_What to work on:_ Skip the pictures and repeat each line of the data exactly.

_Data shown:_
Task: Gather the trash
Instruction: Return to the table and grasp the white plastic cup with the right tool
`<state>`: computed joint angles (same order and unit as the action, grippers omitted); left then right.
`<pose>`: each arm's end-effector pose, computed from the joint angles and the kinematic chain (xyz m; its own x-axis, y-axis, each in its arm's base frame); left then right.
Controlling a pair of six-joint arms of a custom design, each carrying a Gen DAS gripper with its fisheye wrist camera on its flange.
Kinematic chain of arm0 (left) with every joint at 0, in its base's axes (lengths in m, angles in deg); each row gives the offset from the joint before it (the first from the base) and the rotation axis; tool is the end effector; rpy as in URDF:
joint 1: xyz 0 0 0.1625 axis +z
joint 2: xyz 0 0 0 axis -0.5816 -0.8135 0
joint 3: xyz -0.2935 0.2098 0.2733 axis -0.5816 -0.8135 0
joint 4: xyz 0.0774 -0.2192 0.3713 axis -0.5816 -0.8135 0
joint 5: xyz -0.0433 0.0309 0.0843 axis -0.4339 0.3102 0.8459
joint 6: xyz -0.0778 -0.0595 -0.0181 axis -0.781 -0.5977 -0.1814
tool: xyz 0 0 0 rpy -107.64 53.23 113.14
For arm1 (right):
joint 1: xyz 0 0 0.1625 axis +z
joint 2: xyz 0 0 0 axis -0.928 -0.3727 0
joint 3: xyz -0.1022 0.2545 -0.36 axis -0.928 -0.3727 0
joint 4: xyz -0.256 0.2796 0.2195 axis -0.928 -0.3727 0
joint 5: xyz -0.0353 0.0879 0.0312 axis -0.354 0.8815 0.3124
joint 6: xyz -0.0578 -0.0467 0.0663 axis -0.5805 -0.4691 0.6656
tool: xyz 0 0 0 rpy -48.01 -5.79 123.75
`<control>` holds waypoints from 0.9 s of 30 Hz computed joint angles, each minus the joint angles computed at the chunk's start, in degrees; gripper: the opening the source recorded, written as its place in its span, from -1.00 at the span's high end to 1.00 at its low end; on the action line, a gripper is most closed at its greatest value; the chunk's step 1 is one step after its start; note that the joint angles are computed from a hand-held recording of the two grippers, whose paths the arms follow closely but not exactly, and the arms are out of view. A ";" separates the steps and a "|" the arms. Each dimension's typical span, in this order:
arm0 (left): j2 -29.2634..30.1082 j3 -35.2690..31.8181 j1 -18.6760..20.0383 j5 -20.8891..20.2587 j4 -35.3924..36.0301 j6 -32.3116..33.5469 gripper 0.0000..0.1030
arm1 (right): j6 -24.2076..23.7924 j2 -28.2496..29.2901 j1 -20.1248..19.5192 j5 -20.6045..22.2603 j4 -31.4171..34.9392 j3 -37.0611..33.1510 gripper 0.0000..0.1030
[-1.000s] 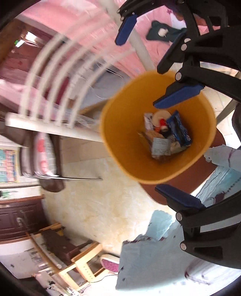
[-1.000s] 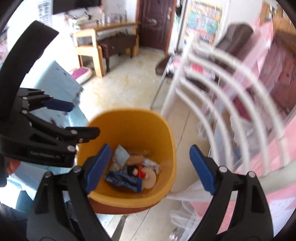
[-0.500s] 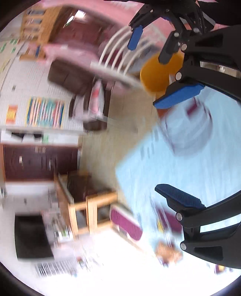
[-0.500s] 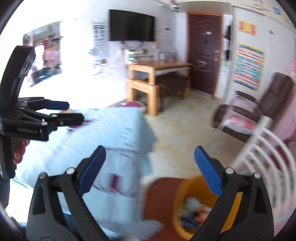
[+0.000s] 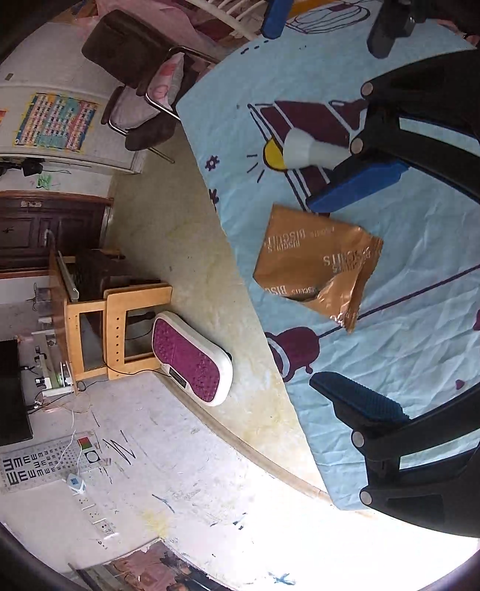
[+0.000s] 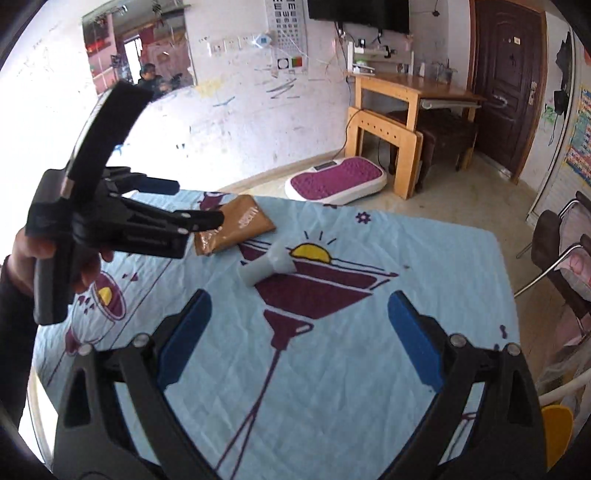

_Task result:_
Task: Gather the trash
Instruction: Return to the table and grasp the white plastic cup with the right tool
`<state>`: computed joint angles (same order and unit as the action, grippers omitted); left then right.
`<pose>`: each arm's end-effector pose, computed from the joint angles and the kinematic chain (xyz m; its own x-axis, y-axis, each in its arm's base frame); left then right.
Controlling a pair of six-joint arms of a custom design, each carrying a Gen DAS gripper with its fisheye wrist camera on its flange.
Kinematic chain of arm0 (left) with every joint at 0, in its base's axes (lengths in m, angles in deg); each row gives the offset from the joint before it (the first from the base) and the rotation axis; tool is the end effector; rpy as in URDF:
joint 1: xyz 0 0 0.1625 axis +z
joint 2: xyz 0 0 0 axis -0.5816 -0.8135 0
joint 3: xyz -0.2935 0.2098 0.2733 axis -0.5816 -0.8135 0
joint 4: xyz 0.0774 -0.2192 0.3713 axis -0.5816 -0.8135 0
joint 5: xyz -0.0433 0.0309 0.0843 axis -0.4339 0.3102 0.8459
joint 6: xyz -0.0778 -0.0595 -0.0181 axis -0.781 -0.5977 -0.1814
tool: xyz 0 0 0 rpy -107.64 53.23 113.14
For arm1 (right):
joint 1: xyz 0 0 0.1625 axis +z
joint 2: xyz 0 0 0 axis -0.928 -0.3727 0
joint 3: xyz -0.1022 0.2545 -0.36 axis -0.928 -0.3727 0
joint 4: xyz -0.256 0.2796 0.2195 axis -0.928 -0.3727 0
joint 5: xyz -0.0353 0.0879 0.0312 axis -0.354 0.8815 0.3124
joint 6: xyz -0.0578 -0.0467 0.0663 axis -0.5805 -0.4691 0.6656
tool: xyz 0 0 0 rpy -48.01 -5.79 123.75
`<control>` holds waypoints from 0.9 s of 30 Hz computed joint angles, each minus the joint angles computed at the chunk's start, in degrees; gripper: the opening the source recorded, written as its place in its span, from -1.00 at the span's high end to 1.00 at its low end; on the action line, a gripper is most closed at its greatest value; the chunk's step 1 is one step after its start; note that the joint angles are computed from a hand-held recording of the two grippers, whose paths the arms follow closely but not exactly, and the arms are out of view. A ";" separates the steps and a "|" the arms. Each dimension's typical span, in this order:
arm0 (left): j2 -29.2634..30.1082 j3 -35.2690..31.8181 j1 -18.6760..20.0383 j5 -20.8891..20.2587 j4 -35.3924..36.0301 j6 -32.3116..33.5469 gripper 0.0000..0.1030
arm1 (right): j6 -24.2076..23.7924 j2 -28.2496..29.2901 j1 -20.1248..19.5192 j5 -20.6045..22.2603 j4 -31.4171..34.9392 j3 -37.0611..33.1510 gripper 0.0000..0.1030
[-1.000s] 
[-1.000s] 
[-0.500s] 
[-0.500s] 
[+0.000s] 
[+0.000s] 

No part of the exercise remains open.